The panel also indicated that, in these circumstances, the meeting materials must contain a statement that the disinterested members of the board or the special committee have concluded that the materials provide disclosure and information sufficient to permit shareholders to make an informed decision as to how to vote on the proposed transaction. The panel ordered that the transaction not proceed until the disclosure was augmented and approved by Staff.

The panel did not accept Staff 's submissions that the circumstances of the proposed transaction gave rise to the level of "abuse" that would warrant intervention by the regulator. The panel also noted that, while neither the special committee nor the board was required to make a recommendation to shareholders:

We have some concerns with the process followed by the Board, the Special Committee and management in reviewing and deciding to submit the Proposed Transaction to Shareholders for approval. We will discuss those issues in our reasons.

Implications of the Decision

Notwithstanding that the panel's decision recognized that the proposed transaction is "extraordinary" and "unique", based on past experience it is inevitable that the decision will be relied upon as precedent in other circumstances.
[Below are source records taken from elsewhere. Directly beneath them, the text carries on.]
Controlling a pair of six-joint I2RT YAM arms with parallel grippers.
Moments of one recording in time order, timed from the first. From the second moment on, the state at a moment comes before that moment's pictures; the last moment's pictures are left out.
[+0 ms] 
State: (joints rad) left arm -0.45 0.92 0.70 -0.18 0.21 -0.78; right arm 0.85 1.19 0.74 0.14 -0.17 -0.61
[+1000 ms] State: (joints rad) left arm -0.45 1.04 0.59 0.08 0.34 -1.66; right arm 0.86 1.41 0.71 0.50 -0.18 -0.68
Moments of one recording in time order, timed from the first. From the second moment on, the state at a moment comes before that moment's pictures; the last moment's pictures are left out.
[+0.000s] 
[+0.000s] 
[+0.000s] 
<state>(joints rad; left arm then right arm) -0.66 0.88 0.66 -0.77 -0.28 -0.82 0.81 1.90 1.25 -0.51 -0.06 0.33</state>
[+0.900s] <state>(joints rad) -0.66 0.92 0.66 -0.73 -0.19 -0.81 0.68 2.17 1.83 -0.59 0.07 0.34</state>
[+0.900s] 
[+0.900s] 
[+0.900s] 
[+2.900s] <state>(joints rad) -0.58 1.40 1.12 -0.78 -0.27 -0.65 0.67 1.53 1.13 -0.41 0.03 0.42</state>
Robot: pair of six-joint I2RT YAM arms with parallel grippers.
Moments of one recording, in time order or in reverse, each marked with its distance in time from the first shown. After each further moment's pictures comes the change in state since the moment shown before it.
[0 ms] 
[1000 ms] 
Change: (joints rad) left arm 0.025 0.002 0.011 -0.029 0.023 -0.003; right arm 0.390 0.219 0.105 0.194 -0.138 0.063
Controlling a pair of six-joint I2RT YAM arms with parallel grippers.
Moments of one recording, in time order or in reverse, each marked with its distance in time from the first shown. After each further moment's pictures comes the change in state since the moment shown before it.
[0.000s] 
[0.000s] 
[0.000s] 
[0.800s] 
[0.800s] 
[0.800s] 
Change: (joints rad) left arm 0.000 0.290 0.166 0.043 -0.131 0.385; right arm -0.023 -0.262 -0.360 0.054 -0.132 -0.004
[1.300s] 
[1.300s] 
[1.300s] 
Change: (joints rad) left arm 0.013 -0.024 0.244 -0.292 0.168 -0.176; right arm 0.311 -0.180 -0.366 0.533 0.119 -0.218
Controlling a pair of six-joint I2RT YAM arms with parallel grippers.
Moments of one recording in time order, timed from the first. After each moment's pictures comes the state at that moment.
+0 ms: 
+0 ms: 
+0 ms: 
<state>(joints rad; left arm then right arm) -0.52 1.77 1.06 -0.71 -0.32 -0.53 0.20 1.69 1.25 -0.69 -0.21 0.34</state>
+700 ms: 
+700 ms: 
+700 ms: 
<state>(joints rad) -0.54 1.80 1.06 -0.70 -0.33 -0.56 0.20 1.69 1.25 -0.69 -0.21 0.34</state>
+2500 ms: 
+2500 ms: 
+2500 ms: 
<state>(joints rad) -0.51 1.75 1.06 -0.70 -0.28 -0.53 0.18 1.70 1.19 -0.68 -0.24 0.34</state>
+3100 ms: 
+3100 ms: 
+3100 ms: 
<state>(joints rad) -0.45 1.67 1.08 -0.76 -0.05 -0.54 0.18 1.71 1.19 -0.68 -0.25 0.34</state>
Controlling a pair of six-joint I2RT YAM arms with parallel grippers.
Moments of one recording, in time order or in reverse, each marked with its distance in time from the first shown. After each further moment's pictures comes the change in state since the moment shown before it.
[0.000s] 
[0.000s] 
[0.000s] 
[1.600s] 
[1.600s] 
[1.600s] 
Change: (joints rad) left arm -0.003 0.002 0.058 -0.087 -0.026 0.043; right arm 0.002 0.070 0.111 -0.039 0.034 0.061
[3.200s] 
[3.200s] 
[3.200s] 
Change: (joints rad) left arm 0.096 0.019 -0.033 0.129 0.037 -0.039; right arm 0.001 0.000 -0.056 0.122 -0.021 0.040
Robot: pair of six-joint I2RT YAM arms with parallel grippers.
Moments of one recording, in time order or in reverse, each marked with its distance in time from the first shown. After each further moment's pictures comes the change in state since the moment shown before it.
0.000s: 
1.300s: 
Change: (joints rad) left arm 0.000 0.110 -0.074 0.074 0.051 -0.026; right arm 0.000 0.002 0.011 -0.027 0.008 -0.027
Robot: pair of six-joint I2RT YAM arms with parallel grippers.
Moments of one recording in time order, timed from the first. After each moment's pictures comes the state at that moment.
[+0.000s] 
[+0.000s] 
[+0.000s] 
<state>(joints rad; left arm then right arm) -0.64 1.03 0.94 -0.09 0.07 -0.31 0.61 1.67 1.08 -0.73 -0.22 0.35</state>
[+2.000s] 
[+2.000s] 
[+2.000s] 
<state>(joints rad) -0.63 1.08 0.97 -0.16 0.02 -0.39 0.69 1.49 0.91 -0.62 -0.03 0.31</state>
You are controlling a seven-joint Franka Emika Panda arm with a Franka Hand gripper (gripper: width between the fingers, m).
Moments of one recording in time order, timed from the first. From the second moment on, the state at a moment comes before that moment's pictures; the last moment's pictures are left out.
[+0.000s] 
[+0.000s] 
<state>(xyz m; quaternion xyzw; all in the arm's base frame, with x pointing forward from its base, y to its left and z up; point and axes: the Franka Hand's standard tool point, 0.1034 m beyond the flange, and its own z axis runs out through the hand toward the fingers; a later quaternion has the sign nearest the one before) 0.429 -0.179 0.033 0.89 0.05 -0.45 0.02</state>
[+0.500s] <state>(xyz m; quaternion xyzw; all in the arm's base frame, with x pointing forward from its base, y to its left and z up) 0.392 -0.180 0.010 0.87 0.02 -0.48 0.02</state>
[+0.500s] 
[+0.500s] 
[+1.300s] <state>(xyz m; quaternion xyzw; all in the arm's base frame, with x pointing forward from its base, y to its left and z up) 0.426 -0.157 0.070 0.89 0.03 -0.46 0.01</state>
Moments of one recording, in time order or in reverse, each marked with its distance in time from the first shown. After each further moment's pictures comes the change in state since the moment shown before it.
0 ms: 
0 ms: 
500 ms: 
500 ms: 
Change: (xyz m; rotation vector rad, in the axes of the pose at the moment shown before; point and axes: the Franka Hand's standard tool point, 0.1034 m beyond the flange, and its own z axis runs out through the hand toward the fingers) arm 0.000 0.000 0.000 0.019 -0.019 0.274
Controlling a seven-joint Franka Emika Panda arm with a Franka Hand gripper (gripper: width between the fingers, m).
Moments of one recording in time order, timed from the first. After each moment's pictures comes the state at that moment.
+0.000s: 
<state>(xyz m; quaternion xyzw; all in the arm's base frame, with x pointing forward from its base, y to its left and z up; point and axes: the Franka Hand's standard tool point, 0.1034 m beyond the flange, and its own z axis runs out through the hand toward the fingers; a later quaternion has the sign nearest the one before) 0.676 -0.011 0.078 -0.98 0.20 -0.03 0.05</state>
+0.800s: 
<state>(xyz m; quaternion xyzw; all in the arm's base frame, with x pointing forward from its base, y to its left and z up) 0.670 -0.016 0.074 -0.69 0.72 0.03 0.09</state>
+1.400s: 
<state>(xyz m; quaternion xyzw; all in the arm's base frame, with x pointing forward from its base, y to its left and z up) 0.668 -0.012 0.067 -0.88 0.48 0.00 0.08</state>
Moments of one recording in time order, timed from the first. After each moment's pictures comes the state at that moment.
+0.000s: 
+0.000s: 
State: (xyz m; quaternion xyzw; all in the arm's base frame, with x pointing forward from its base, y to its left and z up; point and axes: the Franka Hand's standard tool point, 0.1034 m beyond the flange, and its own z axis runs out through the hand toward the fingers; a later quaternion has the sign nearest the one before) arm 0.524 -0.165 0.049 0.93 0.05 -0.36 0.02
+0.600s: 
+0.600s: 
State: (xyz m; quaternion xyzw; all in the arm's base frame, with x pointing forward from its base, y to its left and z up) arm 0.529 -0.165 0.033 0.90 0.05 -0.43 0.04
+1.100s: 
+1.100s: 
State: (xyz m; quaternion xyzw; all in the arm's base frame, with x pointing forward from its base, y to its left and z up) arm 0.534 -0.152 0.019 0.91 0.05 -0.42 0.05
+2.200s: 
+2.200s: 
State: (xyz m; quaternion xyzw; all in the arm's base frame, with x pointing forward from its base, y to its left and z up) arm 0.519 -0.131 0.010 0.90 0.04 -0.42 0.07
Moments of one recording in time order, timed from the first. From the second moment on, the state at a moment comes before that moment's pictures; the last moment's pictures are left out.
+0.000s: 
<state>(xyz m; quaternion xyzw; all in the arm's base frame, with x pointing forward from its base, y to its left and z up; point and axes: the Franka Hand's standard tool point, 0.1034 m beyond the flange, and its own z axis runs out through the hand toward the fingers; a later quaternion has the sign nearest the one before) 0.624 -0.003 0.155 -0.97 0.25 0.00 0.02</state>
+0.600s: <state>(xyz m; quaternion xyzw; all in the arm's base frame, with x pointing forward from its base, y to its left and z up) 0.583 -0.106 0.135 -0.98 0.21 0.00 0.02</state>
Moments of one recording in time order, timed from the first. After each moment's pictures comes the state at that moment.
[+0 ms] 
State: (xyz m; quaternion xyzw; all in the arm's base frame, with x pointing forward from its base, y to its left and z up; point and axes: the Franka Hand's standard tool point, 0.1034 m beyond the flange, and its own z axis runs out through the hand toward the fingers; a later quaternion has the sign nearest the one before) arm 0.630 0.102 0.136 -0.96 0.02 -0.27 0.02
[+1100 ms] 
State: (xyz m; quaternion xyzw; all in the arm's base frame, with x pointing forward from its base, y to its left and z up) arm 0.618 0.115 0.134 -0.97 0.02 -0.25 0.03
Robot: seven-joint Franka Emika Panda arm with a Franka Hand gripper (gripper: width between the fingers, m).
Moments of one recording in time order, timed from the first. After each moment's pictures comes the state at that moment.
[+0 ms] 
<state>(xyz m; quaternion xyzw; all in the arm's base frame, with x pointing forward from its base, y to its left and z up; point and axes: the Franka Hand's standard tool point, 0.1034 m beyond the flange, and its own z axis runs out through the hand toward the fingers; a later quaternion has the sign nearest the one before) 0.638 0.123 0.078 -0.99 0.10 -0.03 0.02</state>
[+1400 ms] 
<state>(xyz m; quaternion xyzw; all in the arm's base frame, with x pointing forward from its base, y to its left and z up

While its implications will depend significantly on the reasons that are yet to be written:

  • The decision suggests a greater willingness than has been evidenced in the past for the OSC to review disclosure provided in the context of shareholder meetings.
  • The decision suggests that where a board does not provide a recommendation to shareholders as to how to vote (or, perhaps, whether to accept a takeover bid), the OSC may require that shareholders have access to the same information that the board had access to in assessing the transaction.
  • The disclosure required by the panel, which although qualified by a standard of reasonableness, may have the potential to compromise privilege that otherwise might attach to advice provided to a board and committees of a board.
  • As it did in connection with its HudBay decision, it appears that the OSC will continue to comment on corporate governance processes even in situations where those processes were found not to warrant intervention by the OSC.

The content of this article does not constitute legal advice and should not be relied on in that way. Specific advice should be sought about your specific circumstances.